It primarily depends on your use of the text changes. When the sequence includes both inserts and deletes it is theoretically impossible to know the details of each insert, since some of the symbols inserted may have subsequently been deleted. Therefore you have to choose what results you really want:
- For some purposes you must to know the exact sequence of changes even if some of the inserted symbols must be left as "?".
- For other purposes you must know exactly how the new text differs from the old but not the exact sequence in which the changes were made.
I will techniques to achieve each of these results. I have used both techniques in the past, so I know they are effective.
To get the exact sequence
This is more appropriate if you are implementing a history or undo log or searching for specific actions.
For these uses, the process you describe is probably best, with one possible change: Instead of "finding the mappings between the unknown symbols and the real ones", simply run the scan forward to find the text of each "Delete" then run it backward to find the text of each "Insert".
In other words:
Start with the initial text and process the changes in order. For each insert, insert '?' symbols. For each delete, remove the specified number of symbols and record them as the text deleted.
Start with the final text and process the changes in reverse order. For each delete, insert '?' symbols. For each insert, remove the specified number of symbols and record them as the text inserted.
When this is complete, all of your "Insert" and "Delete" change entries will have the associated text to the best of our knowledge, and any text that was inserted and immediately deleted will be '?' symbols.
To get the difference
This is more appropriate for revision marking or version comparison.
For these uses, simply use the text change information to compute a set of integer ranges in which changes might be found, then use a standard diff algorithm to find the actual changes. This tends to be very efficient in processing incremental changes but still gives you the best updates.
This is particularly nice when you paste in a replacement paragraph that is almost identical to the original: Using the text change information will indicate the whole paragraph is new, but using diff (ie. this technique) will mark only those symbol runs that are actually different.

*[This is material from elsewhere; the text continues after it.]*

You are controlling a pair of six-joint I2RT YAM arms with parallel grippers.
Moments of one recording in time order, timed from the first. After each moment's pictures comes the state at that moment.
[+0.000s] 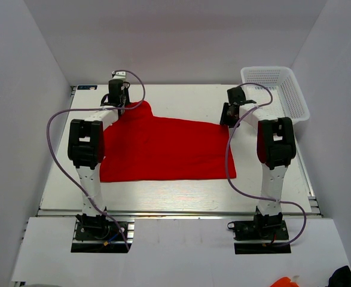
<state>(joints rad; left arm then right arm) -0.12 2.15 1.56 0.15 -0.17 -0.06 0.20 2.12 1.57 -0.46 0.07 0.34</state>
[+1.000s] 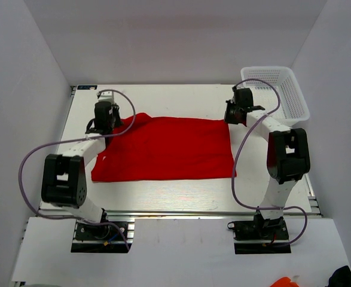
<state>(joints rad) -0.11 1.59 0.96 0.21 -0.14 -0.18 0.21 1.87 1.34 -0.27 -0.02 0.25</state>
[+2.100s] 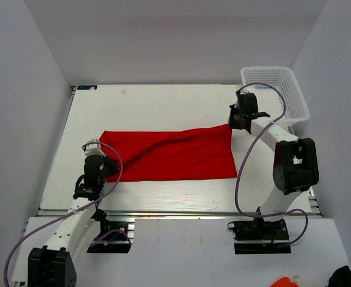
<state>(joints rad) -0.11 0.70 0.23 0.02 -0.09 -0.49 0.20 1.73 1.21 -0.27 0.01 0.23</state>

The code for computing the change range is simple: Represent the change as four integers (oldstart, oldend, newstart, newend). Run through each change:
- If changestart is before newstart, reduce newstart to changestart and reduce oldstart an equal amount
- If changeend is after newend, increase newend to changeend and increase oldend an equal amount
Once this is done, extract range [oldstart, oldend] from the old document and the range [newstart, newend] from the new document, then use the standard diff algorithm to compare them.